Luís Lopes disse que “foram identificados 1.171 hectares prioritários de intervenção” que “estão situados próximos de aglomerados [populacionais], de edificados, zonas industriais, estradas e infraestruturas críticas” e são esses que vão ser primeiro intervencionados.

FOTO: Joaquim Dâmaso

Os vereadores do PSD na Câmara de Leiria apresentaram, em reunião de executivo, um caderno de preocupações e propostas sobre a floresta do concelho, gravemente afetada pelo mau tempo, com a maioria socialista a acusar os sociais-democratas de desconhecimento.

Na reunião do executivo municipal, realizada segunda-feira, de forma descentralizada na freguesia da Carreira, a vereadora Luísa Gonçalves (PSD) apresentou um caderno de preocupações e propostas sobre a “Defesa da floresta e proteção do território em Leiria”.

O objetivo passa por reforçar a segurança das populações, reduzir o risco de incêndio, melhorar a acessibilidade florestal, aumentar a capacidade de resposta operacional, apoiar os proprietários privados e promover maior transparência e monitorização pública da ação municipal.

No documento, o PSD defende, na parte relativa à limpeza e desobstrução florestal, a definição de prioridades operacionais, calendarização pública das intervenções ou a articulação com proprietários.

Já na área relativa à revisão do Plano Municipal de Defesa da Floresta, sustentam que “os fenómenos meteorológicos extremos demonstram que os instrumentos de planeamento devem adaptar-se às novas exigências do território”, preconizando a “integração de um eixo de recuperação” pós depressão Kristin, um sistema permanente de monitorização e uma cartografia dinâmica de risco.

Quanto ao apoio aos proprietários de terrenos, os autarcas sociais-democratas querem, além de outras medidas, a criação de um gabinete municipal de apoio ao proprietário.

Entre outros aspetos, o documento refere, no tema sobre a prevenção, fiscalização e proteção do território, o reforço da fiscalização, e, ao nível da resposta municipal e coordenação institucional, pede relatórios públicos de execução, o reforço do papel das juntas ou a criação de um conselho local de acompanhamento.

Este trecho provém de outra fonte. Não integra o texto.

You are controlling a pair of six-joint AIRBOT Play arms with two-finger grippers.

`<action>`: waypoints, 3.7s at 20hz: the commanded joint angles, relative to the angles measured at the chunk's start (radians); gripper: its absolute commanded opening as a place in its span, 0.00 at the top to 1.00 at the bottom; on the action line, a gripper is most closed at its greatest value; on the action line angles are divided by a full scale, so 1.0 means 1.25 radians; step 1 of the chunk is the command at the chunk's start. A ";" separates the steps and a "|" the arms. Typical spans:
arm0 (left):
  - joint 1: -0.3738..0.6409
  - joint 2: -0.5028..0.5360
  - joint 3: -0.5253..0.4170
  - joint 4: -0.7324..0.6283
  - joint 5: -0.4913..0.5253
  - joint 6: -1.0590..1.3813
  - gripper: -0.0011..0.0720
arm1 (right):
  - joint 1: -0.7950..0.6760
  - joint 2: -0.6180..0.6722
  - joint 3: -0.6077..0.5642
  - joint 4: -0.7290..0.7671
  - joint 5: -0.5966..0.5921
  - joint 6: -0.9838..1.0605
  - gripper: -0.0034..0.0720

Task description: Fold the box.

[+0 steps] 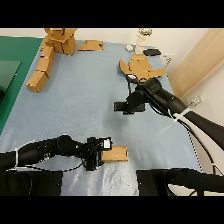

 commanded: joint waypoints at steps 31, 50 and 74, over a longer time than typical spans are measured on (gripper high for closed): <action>1.048 0.116 0.037 0.384 -0.015 -0.459 0.24 | -0.009 -0.034 0.016 -0.129 -0.046 -0.004 0.95; 1.078 -0.121 0.217 0.413 0.033 -0.458 0.24 | -0.008 -0.034 0.016 -0.114 -0.046 0.011 0.95; 1.022 -0.191 0.272 0.374 0.088 -0.457 0.24 | -0.008 -0.034 0.016 -0.105 -0.016 0.011 0.95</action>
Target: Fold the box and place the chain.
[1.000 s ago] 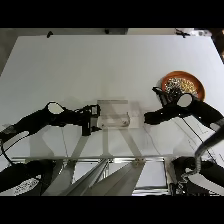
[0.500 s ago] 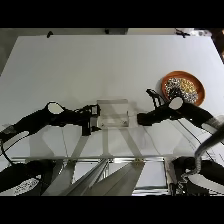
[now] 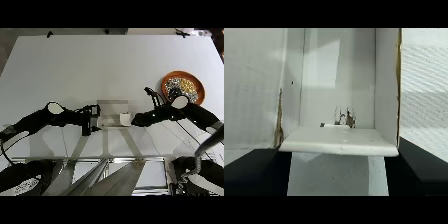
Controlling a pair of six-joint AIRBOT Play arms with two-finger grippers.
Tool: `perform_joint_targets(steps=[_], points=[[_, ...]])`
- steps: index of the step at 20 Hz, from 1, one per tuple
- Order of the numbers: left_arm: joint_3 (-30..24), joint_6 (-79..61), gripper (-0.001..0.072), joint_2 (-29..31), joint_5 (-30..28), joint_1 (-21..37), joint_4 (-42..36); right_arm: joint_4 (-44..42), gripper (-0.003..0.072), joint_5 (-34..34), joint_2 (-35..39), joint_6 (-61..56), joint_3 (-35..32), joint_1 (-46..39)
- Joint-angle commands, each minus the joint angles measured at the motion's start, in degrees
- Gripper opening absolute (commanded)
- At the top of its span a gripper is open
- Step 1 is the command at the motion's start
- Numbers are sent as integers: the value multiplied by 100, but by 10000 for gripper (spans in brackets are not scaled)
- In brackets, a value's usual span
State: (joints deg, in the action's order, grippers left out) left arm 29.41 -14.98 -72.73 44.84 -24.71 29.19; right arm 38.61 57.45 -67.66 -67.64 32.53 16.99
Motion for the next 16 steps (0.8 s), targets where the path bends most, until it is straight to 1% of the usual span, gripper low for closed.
perform_joint_targets(steps=[1,7,13,16], points=[[2,-2,87,4,-2,-2,0,-225,347,269,87,28,9,9],[2,-2,87,4,-4,-2,0,-461,347,293,87,70,28,9],[2,-2,87,4,-2,-2,0,-442,346,-151,87,61,33,9],[2,0,87,4,-2,-2,0,-426,338,-205,87,55,90,9]])
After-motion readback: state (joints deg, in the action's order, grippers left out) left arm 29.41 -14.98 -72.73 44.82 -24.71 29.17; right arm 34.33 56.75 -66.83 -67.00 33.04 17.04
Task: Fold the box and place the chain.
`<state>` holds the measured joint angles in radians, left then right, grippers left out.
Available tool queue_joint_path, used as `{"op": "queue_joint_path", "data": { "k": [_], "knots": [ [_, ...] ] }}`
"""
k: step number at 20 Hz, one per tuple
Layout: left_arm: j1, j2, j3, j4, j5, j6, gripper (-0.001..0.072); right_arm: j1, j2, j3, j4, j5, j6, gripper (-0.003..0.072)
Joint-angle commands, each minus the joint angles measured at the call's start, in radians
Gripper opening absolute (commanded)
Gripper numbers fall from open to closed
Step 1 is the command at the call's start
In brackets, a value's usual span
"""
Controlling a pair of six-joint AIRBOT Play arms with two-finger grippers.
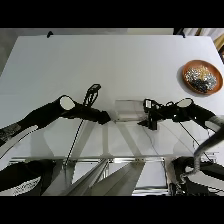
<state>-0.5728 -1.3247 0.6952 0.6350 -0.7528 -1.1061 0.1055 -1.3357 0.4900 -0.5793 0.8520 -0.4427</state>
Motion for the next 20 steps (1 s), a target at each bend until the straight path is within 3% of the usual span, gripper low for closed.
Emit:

Na resposta, o vereador Luís Lopes (PS), que tem, entre outros, o pelouro da Proteção Civil, começou por explicar ter havido sessões públicas sobre Áreas Integradas de Gestão de Paisagem (AIGP).

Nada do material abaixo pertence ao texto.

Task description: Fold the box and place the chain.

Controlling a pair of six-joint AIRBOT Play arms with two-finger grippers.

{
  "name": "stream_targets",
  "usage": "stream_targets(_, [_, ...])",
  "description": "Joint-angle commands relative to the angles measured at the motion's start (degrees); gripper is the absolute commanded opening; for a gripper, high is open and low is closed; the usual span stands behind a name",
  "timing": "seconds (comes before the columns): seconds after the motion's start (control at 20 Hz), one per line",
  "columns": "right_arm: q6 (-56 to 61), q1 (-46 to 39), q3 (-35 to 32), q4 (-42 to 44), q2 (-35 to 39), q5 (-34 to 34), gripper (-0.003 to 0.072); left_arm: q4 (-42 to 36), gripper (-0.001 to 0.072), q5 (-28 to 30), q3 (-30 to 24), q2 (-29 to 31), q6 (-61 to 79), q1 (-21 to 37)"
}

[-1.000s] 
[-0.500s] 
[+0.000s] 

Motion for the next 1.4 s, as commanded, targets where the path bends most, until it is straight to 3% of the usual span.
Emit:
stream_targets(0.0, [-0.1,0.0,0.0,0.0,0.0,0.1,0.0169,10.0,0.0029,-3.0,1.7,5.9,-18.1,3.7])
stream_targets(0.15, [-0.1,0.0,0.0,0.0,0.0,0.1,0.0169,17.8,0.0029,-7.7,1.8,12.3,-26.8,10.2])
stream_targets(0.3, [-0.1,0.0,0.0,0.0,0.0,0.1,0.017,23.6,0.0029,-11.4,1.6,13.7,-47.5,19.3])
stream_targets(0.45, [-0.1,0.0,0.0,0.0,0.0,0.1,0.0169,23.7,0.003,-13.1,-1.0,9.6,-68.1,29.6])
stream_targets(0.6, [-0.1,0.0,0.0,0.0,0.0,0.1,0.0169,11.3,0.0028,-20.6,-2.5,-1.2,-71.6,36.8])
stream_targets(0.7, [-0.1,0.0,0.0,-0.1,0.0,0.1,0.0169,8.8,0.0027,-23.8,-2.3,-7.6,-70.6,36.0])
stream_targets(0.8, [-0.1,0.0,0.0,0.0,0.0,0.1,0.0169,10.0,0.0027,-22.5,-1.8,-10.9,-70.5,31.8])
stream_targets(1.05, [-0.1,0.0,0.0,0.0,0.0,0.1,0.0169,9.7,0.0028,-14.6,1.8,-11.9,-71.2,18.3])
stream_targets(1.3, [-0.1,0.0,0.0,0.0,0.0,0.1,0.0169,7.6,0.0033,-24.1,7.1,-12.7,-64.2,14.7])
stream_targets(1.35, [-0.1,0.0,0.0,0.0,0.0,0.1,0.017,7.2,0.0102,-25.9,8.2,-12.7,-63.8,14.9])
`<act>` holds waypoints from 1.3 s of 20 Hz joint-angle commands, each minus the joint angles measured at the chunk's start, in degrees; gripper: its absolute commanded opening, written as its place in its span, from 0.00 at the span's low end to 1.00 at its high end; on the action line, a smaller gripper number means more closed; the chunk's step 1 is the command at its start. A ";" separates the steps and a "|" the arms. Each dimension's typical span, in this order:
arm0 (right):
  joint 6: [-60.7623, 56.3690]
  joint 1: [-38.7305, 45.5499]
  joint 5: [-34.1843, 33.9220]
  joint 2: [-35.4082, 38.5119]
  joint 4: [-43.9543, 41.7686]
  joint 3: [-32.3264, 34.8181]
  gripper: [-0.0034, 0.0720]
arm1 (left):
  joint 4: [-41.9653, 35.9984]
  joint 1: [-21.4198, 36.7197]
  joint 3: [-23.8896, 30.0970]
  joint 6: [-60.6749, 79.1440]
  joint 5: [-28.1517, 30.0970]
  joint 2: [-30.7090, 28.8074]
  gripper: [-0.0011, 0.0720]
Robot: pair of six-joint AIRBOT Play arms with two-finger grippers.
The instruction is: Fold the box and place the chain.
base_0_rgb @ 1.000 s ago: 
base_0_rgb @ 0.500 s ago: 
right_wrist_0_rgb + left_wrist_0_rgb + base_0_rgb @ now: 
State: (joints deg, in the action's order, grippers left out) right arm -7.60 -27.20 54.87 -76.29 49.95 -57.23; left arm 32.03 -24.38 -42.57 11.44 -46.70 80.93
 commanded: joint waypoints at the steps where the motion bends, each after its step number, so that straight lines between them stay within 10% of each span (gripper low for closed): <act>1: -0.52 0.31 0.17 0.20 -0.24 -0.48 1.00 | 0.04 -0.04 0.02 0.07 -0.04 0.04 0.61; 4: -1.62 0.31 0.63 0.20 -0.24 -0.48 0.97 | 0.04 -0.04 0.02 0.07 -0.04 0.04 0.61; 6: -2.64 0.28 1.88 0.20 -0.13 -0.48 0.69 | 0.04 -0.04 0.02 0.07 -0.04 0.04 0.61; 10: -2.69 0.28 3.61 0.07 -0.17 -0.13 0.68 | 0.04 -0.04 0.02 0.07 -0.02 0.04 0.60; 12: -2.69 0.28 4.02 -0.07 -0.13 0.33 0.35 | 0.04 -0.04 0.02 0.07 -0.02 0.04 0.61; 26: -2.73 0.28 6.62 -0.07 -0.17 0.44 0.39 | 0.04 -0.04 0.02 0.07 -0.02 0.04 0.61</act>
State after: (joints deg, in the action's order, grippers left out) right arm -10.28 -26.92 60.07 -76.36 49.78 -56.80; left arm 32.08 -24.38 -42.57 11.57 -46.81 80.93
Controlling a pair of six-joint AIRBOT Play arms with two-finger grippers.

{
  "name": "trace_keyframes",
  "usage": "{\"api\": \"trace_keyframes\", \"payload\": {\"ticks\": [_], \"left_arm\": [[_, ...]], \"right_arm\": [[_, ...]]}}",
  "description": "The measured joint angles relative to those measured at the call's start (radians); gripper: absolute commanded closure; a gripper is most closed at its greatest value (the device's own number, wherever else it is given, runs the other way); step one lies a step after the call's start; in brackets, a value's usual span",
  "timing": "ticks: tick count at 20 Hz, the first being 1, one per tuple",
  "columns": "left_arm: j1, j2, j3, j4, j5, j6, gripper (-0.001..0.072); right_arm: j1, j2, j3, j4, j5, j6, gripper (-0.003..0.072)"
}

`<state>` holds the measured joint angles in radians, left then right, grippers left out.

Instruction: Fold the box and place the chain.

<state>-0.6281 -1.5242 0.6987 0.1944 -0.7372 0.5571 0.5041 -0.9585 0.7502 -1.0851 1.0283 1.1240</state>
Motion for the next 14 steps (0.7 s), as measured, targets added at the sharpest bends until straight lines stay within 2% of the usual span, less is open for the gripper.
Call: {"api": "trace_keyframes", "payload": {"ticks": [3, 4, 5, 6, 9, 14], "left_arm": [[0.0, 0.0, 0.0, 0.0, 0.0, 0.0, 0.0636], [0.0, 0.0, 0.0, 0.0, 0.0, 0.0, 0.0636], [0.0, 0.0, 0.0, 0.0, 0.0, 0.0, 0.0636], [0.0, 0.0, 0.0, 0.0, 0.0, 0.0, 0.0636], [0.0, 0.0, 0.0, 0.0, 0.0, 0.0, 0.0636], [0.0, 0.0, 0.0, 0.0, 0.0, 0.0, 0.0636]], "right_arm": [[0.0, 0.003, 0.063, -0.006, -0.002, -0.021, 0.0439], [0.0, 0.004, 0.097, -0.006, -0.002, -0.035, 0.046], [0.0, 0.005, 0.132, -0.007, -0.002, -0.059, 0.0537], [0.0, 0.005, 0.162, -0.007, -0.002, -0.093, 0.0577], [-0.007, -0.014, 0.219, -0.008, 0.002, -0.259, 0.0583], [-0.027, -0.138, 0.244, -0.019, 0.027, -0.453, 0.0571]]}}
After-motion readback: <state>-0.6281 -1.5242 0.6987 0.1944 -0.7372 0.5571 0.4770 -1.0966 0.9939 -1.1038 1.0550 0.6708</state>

“O que acho estranho é que nada disso aparece no documento, sendo uma medida que o próprio Governo propôs para resolver o problema da floresta”, declarou Luís Lopes, admitindo tratar-se de “esquecimento ou desconhecimento”.

Referindo que a AIGP foi proposta “para permitir que a Câmara pudesse entrar em propriedade privada para retirar a madeira”, o autarca observou ainda que uma das estruturas propostas pelo PSD já esta em funcionamento desde abril, nos Bombeiros Sapadores de Leiria, o Comando Integrado de Prevenção e Operações (CIPO).

“Desde essa data que estamos a trabalhar de forma concertada para a mobilização de recursos para desobstrução de caminhos”, referiu, convidando a oposição a conhecer o trabalho do CIPO.

Salientando que grande parte das medidas já está em execução, Luís Lopes adiantou que houve, “na passada semana, uma reunião já com as equipas de apoio técnico e com as juntas de freguesia para definir o calendário em que os técnicos vão estar disponíveis nos quartéis de bombeiros e nas juntas” para apoiar os proprietários, assim como “o calendário de ações” a executar, e quais “serão os técnicos e as empresas que estarão no terreno a garantir estas intervenções”.

O vereador acrescentou que “foram identificados 1.171 hectares prioritários de intervenção” que “estão situados próximos de aglomerados [populacionais], de edificados, zonas industriais, estradas e infraestruturas críticas” e são esses que vão ser primeiro intervencionados.

O CIPO visa a remoção do material combustível acumulado pelas tempestades, a limpeza de áreas críticas, a reabertura de caminhos e a melhoria de acessos.

A AIGP permite a realização de operações integradas de gestão da paisagem, que “incluem corte e processamento de árvores afetadas, remoção e transporte do material, gestão da biomassa residual e eventual criação de parques temporários de armazenamento”, anunciou a Câmara.